Potter's Fields are pretty common in the US.  Here in my little town of Chippewa Falls there are two of them.   Naturally the stories associated with them are rather sad.

The older one is on the site of the former County Poor Farm.  This institution goes back to 1877, and ironically the first resident of it was Jean Brunet, the founder of Chippewa Falls.  The site had a batch of the best farm land in the county, now sadly a mostly failed development with "Shovel Ready" signs standing in weedy fields next to unoccupied streets.

This cemetery is near my former office but I had no idea it was there.  Until a tidy up a few years ago I think you'd really have to be looking to find any trace of it.  It's hard to reconcile the age of the Poor Farm with the first recorded burial there in 1901.  Jean Brunet for instance died there soon after his arrival.  Likely the earlier burials were just poorly marked or perhaps in a now unknown location.

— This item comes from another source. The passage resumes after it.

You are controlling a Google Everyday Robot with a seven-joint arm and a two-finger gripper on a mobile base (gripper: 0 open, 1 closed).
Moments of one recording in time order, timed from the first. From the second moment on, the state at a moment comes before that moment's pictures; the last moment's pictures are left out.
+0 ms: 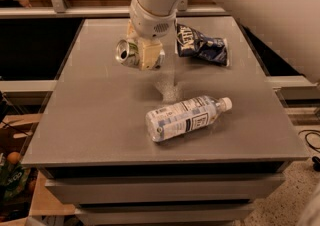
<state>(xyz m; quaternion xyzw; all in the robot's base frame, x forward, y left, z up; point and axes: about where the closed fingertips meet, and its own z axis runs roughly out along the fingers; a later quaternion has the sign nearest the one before) 0.592 0.045 0.912 -0.84 0.50 -0.01 0.20</state>
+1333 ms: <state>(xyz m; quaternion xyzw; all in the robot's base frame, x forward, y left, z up) 0.591 0.066 0.870 -0.89 0.44 -0.07 0.09</state>
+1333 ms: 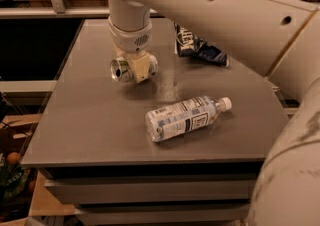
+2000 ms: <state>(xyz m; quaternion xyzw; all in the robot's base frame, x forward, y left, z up) 0.589 0.071 0.864 -0.89 0.44 -0.05 0.09</state>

Certainly some of the simple grave markers reflect this uncertainty.  Probably from the cemetery restoration, this is a bit modern and would have been pricey back then.



Although others like early this one don't tell you very much more....

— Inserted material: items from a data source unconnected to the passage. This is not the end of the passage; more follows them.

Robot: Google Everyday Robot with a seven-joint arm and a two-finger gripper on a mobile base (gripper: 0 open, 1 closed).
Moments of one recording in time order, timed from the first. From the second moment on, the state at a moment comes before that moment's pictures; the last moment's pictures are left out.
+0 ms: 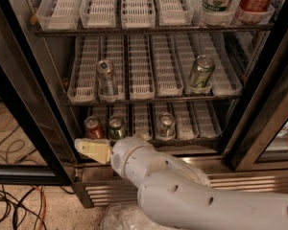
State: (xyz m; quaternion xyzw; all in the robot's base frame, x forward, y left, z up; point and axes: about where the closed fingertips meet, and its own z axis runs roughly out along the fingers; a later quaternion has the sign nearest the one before) arm 0.476 0.089 0.773 -0.10 0.82 0.29 0.48
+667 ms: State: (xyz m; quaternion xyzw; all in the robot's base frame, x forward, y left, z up) arm 0.472 0.185 0.750 -0.14 0.79 0.28 0.52
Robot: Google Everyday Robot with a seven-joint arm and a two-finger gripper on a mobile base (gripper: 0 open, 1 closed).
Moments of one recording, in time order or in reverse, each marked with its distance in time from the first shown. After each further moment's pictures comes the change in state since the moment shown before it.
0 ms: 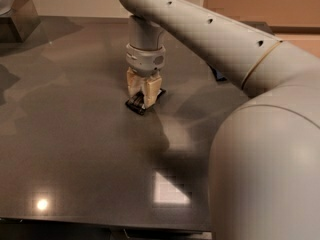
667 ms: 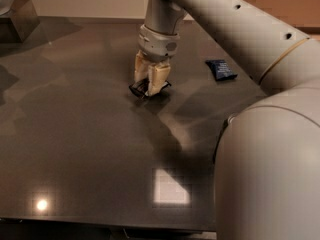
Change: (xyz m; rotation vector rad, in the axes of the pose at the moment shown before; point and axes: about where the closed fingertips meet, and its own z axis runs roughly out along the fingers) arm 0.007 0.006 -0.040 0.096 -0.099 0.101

The other Potter's Field in town is on the expansive grounds of The Northern Wisconsin Center.  It's actually just across the river from the Poor Farm.  The Northern Center began operation in 1897 as one of two facilities in the state to house what we would now call Developmentally Disabled individuals.  Early names of the facility use less kind descriptive terms that I feel no need to repeat.   Like the Poor Farm it's population grew during economic hard times.  When jobs are scarce and families just scraping by the added responsibilities of caring for the less able sometimes became severe.  At its peak it had 2,203 residents.  Basically a small town's worth.  Some of them are buried here:



The markers are mostly plain, and give just the basics.




Notice the little touch of ornamentation in the form of colored gravel pressed into the cement.

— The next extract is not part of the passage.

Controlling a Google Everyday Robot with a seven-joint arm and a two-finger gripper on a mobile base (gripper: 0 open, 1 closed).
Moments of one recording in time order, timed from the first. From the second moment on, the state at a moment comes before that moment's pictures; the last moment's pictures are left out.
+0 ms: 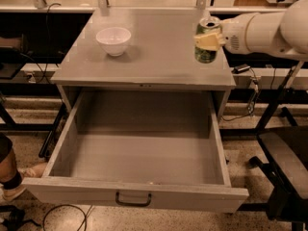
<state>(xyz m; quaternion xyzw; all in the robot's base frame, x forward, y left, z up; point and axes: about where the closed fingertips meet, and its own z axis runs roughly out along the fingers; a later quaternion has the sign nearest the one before) 0.690 -0.152 0.958 -0.34 0.75 0.12 0.56</state>
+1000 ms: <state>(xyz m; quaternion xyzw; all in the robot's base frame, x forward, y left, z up) 0.612 -0.126 0.934 -0.45 0.74 0.15 0.46</state>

The Poor Farm cemetery seemed like a forgotten place.  It is back behind the 1970's era nursing home that replaced it, and dumpsters and a forlorn picnic table for exiled smokers hardly makes it seem contemplative.    But the Northern Center is still a going concern.  Sort of.  With the trend in recent decades towards community based living for the developmentally disabled the population there has aged and contracted.  Only a few buildings of the vast campus are now in use.  But there are a few newer gravestones to be seen, done in a more modern and less severe granite.  And even among the older memorials, modest though they are, you see signs that sometimes somebody remembers the people buried in a Potter's Field.